Trehalose octasulfate in the present study showed a significant and dose-dependent retardation of intrinsic and extrinsic coagulation pathways both in vivo and ex vivo. Unmodified/nonsulfated trehalose did not affect coagulation, indicative of sulfation being an ideal strategy to impart anticoagulant properties in natural scaffolds. Trehalose octasulfate also showed promising antithrombotic property against IVC statis-induced venous thrombosis model in rats, which is one of the most efficient models for screening antithrombotic activity of the drugs. Further, the antiplatelet activity of trehalose octasulfate in terms of ADP induced platelet aggregation indicated their antiplatelet activity. Thus, from the mechanistic point, trehalose octasulfate employs a multitarget strategy to modulate the activity of multiple components of thrombus formation, suggesting a dual mechanism of action.

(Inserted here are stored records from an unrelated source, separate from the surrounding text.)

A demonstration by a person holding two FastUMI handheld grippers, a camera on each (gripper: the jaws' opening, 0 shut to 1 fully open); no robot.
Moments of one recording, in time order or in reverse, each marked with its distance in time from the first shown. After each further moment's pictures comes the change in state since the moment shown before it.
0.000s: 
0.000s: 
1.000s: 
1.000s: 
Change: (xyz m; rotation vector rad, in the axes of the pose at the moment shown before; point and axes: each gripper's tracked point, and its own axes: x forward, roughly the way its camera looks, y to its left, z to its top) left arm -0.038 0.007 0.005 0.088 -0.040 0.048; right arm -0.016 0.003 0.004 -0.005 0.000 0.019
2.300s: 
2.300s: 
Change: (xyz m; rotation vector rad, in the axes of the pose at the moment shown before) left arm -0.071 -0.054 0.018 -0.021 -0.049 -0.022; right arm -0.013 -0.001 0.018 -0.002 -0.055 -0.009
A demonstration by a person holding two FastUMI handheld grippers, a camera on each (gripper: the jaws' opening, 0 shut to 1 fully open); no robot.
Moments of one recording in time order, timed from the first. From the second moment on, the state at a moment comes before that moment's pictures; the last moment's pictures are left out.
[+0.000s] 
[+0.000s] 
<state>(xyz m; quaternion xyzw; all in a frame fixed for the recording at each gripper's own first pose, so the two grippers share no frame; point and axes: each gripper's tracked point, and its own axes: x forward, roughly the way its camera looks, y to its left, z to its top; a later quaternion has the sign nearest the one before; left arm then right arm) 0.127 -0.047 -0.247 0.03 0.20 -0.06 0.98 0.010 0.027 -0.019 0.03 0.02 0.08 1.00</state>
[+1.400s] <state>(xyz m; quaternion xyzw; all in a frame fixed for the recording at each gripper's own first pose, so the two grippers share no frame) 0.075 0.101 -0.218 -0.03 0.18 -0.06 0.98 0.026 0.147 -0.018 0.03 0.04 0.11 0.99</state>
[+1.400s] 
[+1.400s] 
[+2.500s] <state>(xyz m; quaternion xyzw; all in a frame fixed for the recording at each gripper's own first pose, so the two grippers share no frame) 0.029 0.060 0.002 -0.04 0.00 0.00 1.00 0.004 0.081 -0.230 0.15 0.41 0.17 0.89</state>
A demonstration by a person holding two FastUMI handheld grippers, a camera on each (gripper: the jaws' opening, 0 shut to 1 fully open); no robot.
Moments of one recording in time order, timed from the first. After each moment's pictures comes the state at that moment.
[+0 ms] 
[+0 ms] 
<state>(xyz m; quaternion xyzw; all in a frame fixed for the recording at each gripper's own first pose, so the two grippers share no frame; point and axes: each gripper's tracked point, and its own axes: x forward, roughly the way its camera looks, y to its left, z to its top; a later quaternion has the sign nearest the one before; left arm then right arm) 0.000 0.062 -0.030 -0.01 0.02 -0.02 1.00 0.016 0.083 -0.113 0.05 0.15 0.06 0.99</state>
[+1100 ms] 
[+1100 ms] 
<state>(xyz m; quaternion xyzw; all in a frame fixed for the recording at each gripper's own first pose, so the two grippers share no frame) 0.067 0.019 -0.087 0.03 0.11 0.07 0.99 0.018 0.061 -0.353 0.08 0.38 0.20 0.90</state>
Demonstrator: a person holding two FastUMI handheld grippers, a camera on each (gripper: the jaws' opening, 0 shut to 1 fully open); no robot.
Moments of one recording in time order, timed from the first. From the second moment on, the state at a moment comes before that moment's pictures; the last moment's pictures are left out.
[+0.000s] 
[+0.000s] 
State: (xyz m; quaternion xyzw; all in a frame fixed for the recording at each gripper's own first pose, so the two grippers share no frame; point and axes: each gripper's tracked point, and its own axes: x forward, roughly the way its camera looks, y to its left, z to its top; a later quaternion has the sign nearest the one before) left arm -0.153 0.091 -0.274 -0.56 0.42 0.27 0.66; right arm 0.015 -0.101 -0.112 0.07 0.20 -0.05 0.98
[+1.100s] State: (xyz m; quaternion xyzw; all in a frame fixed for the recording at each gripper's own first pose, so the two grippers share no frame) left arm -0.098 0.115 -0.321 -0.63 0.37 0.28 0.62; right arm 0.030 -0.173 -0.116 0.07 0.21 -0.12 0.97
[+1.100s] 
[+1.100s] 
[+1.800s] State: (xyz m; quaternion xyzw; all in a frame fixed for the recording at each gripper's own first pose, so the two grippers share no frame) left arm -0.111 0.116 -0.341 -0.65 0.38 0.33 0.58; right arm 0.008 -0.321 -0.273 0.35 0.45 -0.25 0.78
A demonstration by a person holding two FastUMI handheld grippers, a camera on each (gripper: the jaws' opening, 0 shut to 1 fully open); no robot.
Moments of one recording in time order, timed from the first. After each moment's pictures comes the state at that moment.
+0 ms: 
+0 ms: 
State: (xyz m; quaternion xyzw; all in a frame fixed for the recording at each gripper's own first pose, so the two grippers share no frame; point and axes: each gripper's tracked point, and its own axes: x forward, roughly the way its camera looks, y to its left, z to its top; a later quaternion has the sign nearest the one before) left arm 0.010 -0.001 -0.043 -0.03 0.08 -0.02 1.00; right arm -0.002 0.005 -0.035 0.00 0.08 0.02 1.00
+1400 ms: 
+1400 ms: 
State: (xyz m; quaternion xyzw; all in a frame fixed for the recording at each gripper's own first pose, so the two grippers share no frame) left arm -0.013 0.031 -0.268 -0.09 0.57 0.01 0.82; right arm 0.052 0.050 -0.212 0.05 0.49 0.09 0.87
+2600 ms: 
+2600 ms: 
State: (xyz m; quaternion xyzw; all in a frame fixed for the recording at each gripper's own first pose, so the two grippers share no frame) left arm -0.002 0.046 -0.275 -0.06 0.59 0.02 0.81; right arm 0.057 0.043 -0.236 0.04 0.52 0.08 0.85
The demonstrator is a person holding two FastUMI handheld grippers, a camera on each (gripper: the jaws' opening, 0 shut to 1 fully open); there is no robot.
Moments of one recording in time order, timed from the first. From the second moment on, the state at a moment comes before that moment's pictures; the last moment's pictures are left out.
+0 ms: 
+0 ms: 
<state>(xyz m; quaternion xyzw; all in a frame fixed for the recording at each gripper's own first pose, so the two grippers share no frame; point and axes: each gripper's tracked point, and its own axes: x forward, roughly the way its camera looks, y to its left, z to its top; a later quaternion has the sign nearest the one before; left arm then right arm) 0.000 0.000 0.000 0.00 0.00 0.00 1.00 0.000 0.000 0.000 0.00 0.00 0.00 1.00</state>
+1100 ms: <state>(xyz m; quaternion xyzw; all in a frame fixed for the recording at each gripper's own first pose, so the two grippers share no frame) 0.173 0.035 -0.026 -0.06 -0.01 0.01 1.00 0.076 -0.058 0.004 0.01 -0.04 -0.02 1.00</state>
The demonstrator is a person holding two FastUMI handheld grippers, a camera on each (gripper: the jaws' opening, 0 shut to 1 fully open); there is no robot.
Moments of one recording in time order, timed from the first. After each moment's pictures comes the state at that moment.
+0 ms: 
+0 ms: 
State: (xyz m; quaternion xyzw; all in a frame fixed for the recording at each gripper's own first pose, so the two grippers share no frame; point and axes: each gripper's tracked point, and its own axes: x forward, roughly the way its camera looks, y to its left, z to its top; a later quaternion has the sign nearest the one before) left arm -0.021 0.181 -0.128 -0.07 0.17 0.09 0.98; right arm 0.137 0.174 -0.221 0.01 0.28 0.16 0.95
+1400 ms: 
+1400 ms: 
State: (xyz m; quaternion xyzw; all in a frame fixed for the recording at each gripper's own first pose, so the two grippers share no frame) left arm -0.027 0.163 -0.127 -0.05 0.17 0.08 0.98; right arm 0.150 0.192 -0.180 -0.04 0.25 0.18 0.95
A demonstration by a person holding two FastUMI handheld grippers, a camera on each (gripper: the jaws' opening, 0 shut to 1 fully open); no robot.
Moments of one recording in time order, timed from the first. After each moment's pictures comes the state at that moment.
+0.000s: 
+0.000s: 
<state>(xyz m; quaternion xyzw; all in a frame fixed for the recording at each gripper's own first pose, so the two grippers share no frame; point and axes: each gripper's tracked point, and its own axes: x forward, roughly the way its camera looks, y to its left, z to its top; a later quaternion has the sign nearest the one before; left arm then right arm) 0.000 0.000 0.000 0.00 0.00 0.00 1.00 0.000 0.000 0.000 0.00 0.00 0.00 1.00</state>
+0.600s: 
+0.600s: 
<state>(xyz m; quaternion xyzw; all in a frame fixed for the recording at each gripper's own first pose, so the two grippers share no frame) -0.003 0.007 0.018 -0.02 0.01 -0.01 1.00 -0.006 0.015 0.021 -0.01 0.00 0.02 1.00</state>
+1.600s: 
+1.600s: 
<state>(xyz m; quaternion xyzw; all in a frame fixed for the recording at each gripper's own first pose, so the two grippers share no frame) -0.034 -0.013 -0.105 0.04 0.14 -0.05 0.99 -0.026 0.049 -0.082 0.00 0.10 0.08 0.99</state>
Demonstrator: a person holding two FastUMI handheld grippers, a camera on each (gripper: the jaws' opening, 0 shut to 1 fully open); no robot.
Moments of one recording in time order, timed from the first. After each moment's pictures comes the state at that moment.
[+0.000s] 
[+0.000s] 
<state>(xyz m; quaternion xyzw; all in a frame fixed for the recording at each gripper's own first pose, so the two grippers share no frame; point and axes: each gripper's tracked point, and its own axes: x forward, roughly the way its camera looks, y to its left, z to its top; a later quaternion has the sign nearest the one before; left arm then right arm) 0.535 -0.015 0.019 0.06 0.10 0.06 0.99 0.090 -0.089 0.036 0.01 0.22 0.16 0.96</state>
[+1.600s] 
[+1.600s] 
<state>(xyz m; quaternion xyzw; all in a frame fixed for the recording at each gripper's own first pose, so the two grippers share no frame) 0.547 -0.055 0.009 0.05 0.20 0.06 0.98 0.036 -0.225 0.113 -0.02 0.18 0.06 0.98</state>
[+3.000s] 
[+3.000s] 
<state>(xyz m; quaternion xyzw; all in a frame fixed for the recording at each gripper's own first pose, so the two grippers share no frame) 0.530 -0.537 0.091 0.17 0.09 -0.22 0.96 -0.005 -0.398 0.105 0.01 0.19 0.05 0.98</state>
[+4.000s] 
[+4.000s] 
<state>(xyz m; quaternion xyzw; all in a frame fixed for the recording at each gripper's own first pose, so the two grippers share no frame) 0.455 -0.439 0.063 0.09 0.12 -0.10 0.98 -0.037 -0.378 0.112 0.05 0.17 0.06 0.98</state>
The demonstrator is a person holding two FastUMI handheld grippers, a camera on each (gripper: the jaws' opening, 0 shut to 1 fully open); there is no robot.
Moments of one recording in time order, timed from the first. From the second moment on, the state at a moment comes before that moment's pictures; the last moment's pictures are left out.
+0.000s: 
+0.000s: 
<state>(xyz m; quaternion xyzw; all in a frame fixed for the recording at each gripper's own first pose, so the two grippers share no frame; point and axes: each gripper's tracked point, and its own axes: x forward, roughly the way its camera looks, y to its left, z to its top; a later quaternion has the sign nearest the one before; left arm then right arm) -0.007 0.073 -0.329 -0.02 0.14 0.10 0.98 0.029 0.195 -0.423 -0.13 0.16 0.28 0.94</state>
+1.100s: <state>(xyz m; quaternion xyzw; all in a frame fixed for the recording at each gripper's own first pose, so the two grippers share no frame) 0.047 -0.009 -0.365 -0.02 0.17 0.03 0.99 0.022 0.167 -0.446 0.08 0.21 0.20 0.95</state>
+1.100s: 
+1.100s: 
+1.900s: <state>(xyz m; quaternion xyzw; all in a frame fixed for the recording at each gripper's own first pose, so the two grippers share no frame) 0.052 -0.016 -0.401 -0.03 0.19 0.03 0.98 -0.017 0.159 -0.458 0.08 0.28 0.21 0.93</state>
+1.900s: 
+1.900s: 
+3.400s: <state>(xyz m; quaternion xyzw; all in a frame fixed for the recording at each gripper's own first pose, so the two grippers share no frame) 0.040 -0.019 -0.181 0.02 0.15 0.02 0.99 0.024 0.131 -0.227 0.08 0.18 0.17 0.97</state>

However, the molecular details of its role in reducing the coagulation need to be completely understood.


HCII:Heparin cofactor II
ADP:Adenosine 5′-Diphosphate
HBD:Heparin binding domain
DVT:Deep vein thrombosis
PE:Pulmonary embolism
VTE:Venous thromboembolism
LMWH:Low molecular weight heparin
fXa:Factor Xa
DHPs:Dehydrogenation polymers
APTT:Activated partial thromboplastin time
PT:Prothrombin time
TLC:Thin-layer chromatography

Conflict of Interests

The authors have no conflict of interests to declare.


The research in the lab is supported by grants from University Grant Commission, Department of Biotechnology, and Indian Council of Medical research, Government of India. Qudsia Rashid is supported by CSIR-SRF.